Your answer must restate each entry below word for word, with no pictures in it.
--- SOURCE DATA ---
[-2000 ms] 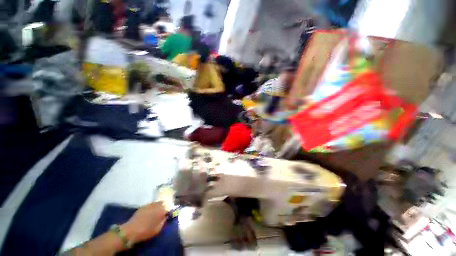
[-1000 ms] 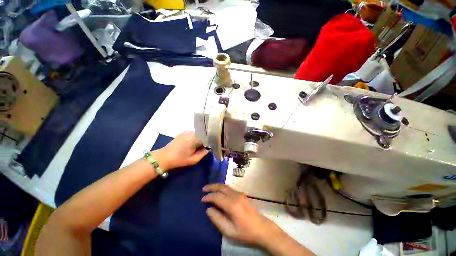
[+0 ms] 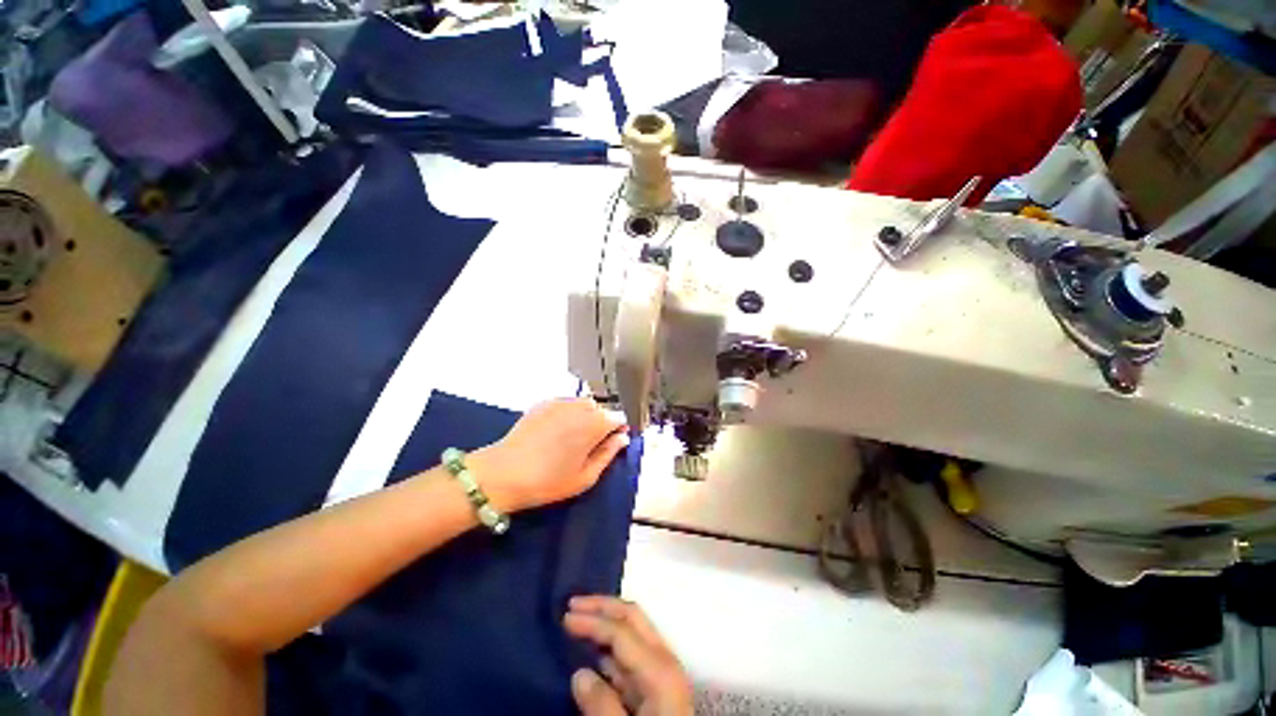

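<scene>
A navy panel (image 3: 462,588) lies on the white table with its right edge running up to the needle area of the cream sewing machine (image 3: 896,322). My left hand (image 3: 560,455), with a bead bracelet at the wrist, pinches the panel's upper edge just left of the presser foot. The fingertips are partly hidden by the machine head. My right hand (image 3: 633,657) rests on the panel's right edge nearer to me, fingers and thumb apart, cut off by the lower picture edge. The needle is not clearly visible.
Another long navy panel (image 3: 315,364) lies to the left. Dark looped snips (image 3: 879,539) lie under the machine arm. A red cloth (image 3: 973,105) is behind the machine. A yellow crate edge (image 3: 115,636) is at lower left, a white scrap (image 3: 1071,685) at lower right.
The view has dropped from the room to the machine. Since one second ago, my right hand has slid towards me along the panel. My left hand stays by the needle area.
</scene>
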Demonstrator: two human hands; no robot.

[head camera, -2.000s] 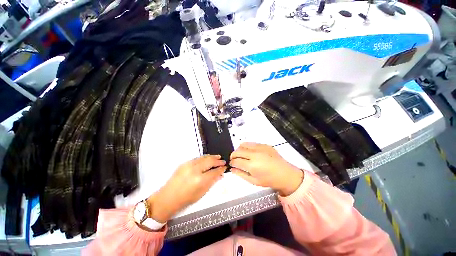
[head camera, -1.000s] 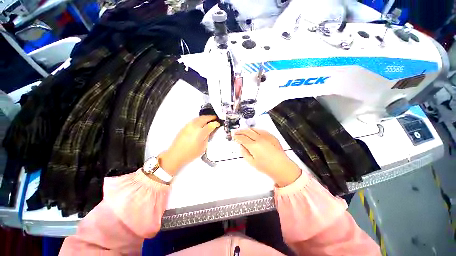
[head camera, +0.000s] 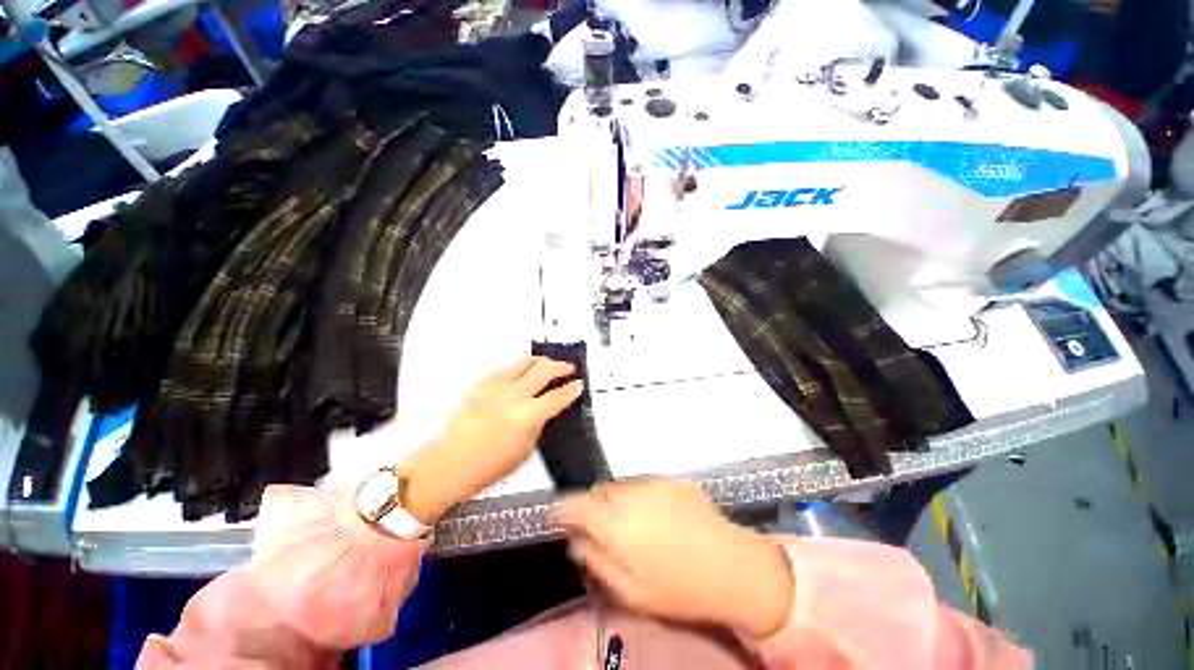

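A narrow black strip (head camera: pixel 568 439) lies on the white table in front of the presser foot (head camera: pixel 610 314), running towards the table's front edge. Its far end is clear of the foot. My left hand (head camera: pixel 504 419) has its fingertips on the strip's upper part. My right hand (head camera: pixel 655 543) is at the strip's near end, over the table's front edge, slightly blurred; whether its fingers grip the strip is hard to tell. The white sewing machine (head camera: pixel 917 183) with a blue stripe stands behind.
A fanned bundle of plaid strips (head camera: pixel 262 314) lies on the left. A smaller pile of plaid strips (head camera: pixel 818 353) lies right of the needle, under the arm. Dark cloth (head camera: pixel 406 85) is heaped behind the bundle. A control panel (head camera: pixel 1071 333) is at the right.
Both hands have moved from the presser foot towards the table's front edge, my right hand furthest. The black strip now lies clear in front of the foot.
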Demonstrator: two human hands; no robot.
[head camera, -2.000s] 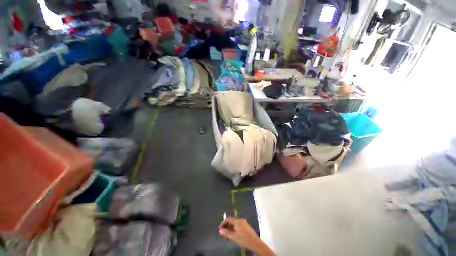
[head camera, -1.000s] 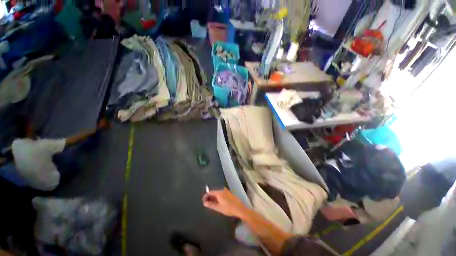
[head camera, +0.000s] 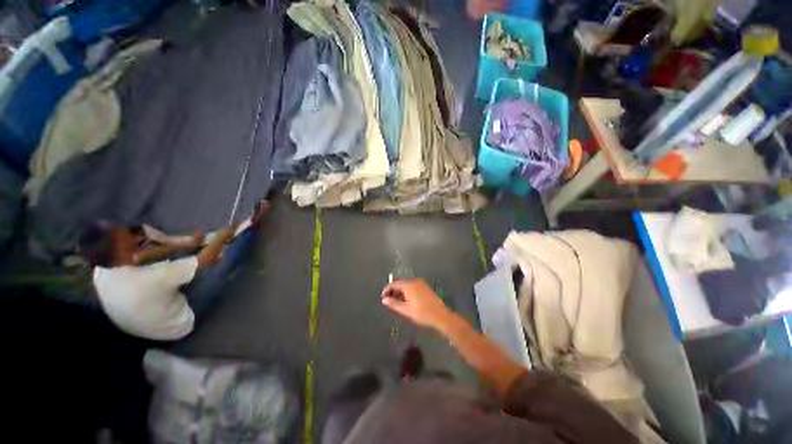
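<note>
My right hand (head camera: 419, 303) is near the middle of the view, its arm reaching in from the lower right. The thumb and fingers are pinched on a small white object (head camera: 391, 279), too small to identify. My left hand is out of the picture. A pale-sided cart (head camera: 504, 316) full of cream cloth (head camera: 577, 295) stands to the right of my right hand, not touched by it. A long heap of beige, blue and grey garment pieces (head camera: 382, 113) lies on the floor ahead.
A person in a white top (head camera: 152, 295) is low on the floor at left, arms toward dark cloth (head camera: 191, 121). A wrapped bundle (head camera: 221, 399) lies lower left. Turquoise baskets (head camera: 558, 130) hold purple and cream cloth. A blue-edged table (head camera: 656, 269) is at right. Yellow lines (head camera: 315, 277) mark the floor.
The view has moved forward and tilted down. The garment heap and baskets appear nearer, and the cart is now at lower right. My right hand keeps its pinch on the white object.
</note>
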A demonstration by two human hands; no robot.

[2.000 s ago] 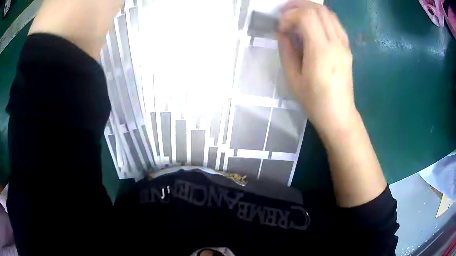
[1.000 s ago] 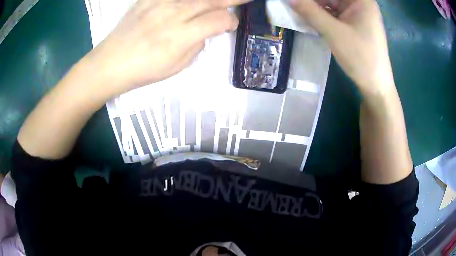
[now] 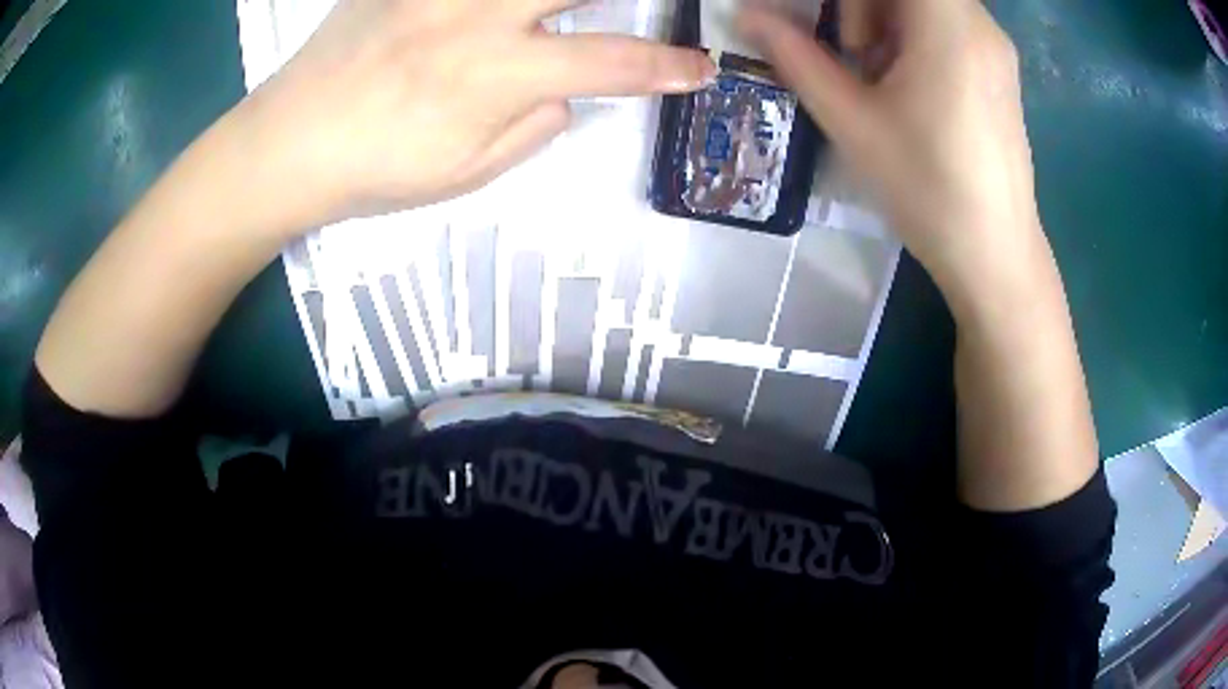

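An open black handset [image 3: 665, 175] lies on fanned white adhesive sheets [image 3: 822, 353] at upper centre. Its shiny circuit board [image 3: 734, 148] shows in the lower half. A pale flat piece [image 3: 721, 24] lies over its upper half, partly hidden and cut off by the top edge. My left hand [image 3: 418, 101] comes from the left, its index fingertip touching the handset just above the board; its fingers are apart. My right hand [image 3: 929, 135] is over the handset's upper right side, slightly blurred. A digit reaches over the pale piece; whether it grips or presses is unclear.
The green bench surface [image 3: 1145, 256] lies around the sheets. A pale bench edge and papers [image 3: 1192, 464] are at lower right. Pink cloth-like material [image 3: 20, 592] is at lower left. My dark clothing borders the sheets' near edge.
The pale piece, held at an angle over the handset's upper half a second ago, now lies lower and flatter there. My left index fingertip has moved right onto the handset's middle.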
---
▶ SOLUTION BELOW
[-2000 ms] 
[-1000 ms] 
[+0 ms] 

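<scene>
A navy panel (image 3: 462,588) lies on the white table with its right edge running up to the needle area of the cream sewing machine (image 3: 896,322). My left hand (image 3: 560,455), with a bead bracelet at the wrist, pinches the panel's upper edge just left of the presser foot. The fingertips are partly hidden by the machine head. My right hand (image 3: 633,657) rests on the panel's right edge nearer to me, fingers and thumb apart, cut off by the lower picture edge. The needle is not clearly visible.
Another long navy panel (image 3: 315,364) lies to the left. Dark looped snips (image 3: 879,539) lie under the machine arm. A red cloth (image 3: 973,105) is behind the machine. A yellow crate edge (image 3: 115,636) is at lower left, a white scrap (image 3: 1071,685) at lower right.
The view has dropped from the room to the machine. Since one second ago, my right hand has slid towards me along the panel. My left hand stays by the needle area.
</scene>
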Demonstrator: two human hands; no robot.

[head camera, -2.000s] 
[head camera, -1.000s] 
[head camera, +0.000s] 

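A narrow black strip (head camera: pixel 568 439) lies on the white table in front of the presser foot (head camera: pixel 610 314), running towards the table's front edge. Its far end is clear of the foot. My left hand (head camera: pixel 504 419) has its fingertips on the strip's upper part. My right hand (head camera: pixel 655 543) is at the strip's near end, over the table's front edge, slightly blurred; whether its fingers grip the strip is hard to tell. The white sewing machine (head camera: pixel 917 183) with a blue stripe stands behind.
A fanned bundle of plaid strips (head camera: pixel 262 314) lies on the left. A smaller pile of plaid strips (head camera: pixel 818 353) lies right of the needle, under the arm. Dark cloth (head camera: pixel 406 85) is heaped behind the bundle. A control panel (head camera: pixel 1071 333) is at the right.
Both hands have moved from the presser foot towards the table's front edge, my right hand furthest. The black strip now lies clear in front of the foot.
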Demonstrator: two human hands; no robot.
[head camera, -2.000s] 
[head camera, -1.000s] 
[head camera, +0.000s] 
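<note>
My right hand (head camera: 419, 303) is near the middle of the view, its arm reaching in from the lower right. The thumb and fingers are pinched on a small white object (head camera: 391, 279), too small to identify. My left hand is out of the picture. A pale-sided cart (head camera: 504, 316) full of cream cloth (head camera: 577, 295) stands to the right of my right hand, not touched by it. A long heap of beige, blue and grey garment pieces (head camera: 382, 113) lies on the floor ahead.
A person in a white top (head camera: 152, 295) is low on the floor at left, arms toward dark cloth (head camera: 191, 121). A wrapped bundle (head camera: 221, 399) lies lower left. Turquoise baskets (head camera: 558, 130) hold purple and cream cloth. A blue-edged table (head camera: 656, 269) is at right. Yellow lines (head camera: 315, 277) mark the floor.
The view has moved forward and tilted down. The garment heap and baskets appear nearer, and the cart is now at lower right. My right hand keeps its pinch on the white object.
</note>
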A demonstration by two human hands; no robot.

[2.000 s ago] 
[1.000 s ago] 
[now] 

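An open black handset [image 3: 665, 175] lies on fanned white adhesive sheets [image 3: 822, 353] at upper centre. Its shiny circuit board [image 3: 734, 148] shows in the lower half. A pale flat piece [image 3: 721, 24] lies over its upper half, partly hidden and cut off by the top edge. My left hand [image 3: 418, 101] comes from the left, its index fingertip touching the handset just above the board; its fingers are apart. My right hand [image 3: 929, 135] is over the handset's upper right side, slightly blurred. A digit reaches over the pale piece; whether it grips or presses is unclear.
The green bench surface [image 3: 1145, 256] lies around the sheets. A pale bench edge and papers [image 3: 1192, 464] are at lower right. Pink cloth-like material [image 3: 20, 592] is at lower left. My dark clothing borders the sheets' near edge.
The pale piece, held at an angle over the handset's upper half a second ago, now lies lower and flatter there. My left index fingertip has moved right onto the handset's middle.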

Nothing else remains for the exercise.